April 6th, 2012 - 09:44
I’m going to show my ignorance here, but whats the moderation status?
I tried googling the term in assication to SP2010 files but noting really came up appart from normal approval status.
May 15th, 2012 - 20:16
It’s the approval status – moderation status is how the API refers to it.
April 24th, 2012 - 03:22
Hi Gary,
After executing these below command I am getting below error . I am using SharePoint 2010 Management shell . I would require all the available file name along with their size in a SharePoint Site Collection .Could you please help me on this .

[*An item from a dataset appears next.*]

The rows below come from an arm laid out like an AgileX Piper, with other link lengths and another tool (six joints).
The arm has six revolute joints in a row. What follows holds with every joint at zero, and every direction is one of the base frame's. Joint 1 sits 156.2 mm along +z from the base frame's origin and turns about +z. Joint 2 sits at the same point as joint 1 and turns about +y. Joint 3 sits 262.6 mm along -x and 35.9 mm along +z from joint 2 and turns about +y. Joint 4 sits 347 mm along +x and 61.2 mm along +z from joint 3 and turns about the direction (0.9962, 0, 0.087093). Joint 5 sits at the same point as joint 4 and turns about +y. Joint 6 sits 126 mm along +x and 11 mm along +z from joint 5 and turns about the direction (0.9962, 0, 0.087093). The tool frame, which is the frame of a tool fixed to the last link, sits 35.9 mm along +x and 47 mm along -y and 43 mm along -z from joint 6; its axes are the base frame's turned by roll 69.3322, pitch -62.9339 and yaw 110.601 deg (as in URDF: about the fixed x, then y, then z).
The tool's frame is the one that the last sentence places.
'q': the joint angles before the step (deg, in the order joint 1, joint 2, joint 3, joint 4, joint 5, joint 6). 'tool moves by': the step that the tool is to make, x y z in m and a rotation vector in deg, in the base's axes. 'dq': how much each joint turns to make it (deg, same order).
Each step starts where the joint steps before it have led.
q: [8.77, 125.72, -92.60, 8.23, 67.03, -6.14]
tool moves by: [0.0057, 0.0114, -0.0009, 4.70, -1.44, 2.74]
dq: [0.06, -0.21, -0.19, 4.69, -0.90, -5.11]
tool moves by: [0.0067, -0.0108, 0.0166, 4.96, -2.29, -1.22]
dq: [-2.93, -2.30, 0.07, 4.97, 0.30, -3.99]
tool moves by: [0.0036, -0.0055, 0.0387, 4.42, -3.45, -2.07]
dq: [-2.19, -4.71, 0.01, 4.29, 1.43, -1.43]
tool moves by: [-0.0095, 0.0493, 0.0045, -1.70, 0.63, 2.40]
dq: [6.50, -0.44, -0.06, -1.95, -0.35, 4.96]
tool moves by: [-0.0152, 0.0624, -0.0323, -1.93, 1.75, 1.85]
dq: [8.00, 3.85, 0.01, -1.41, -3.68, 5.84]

Add-PsSnapin Microsoft.Sharepoint.Powershell
function Get-DocumentInventory([string]$siteUrl) {
$site = New-Object Microsoft.SharePoint.SPSite $siteUrl
Get-DocInventory “http://sharepoint.share.com” | Out-GridView
foreach ($web in $site.AllWebs) {
foreach ($list in $web.Lists) {
if ($list.BaseType -ne “DocumentLibrary”) {
continue
}
foreach ($item in $list.Items) {
$data = @{
“Web Application” = $webApp.ToString()
“Item Modified” = $item["Modified"]
“Item Created” = $item["Created"]
“File Size” = $item.File.Length/1KB
“Web” = $web.Url
“Site” = $site.Url
“Item URL” = $item.Url
}
New-Object PSObject -Property $data
}
}
$web.Dispose();
}
$site.Dispose()
}
Get-DocInventory | Out-GridView
Get-DocInventory | Export-Csv -NoTypeInformation -Path c:\Report Docs.csv
The term ‘Get-DocInventory’ is not recognized as the name of a cmdlet, function, script file, or operabl
e program. Check the spelling of the name, or if a path was included, verify that the path is correct an
d try again.
At C:\Temp\report.ps1:28 char:17
+ Get-DocInventory <<<< | Out-GridView
+ CategoryInfo : ObjectNotFound: (Get-DocInventory:String) [], CommandNotFoundException
+ FullyQualifiedErrorId : CommandNotFoundException
The term 'Get-DocInventory' is not recognized as the name of a cmdlet, function, script file, or operabl
e program. Check the spelling of the name, or if a path was included, verify that the path is correct an
d try again.
At C:\Temp\report.ps1:29 char:17
+ Get-DocInventory <<<< | Export-Csv -NoTypeInformation -Path c:\Report Docs.csv
+ CategoryInfo : ObjectNotFound: (Get-DocInventory:String) [], CommandNotFoundException
+ FullyQualifiedErrorId : CommandNotFoundException
May 15th, 2012 - 20:12
You changed the function name from Get-DocInventory to Get-DocumentInventory but you didn’t change how you’re calling the function.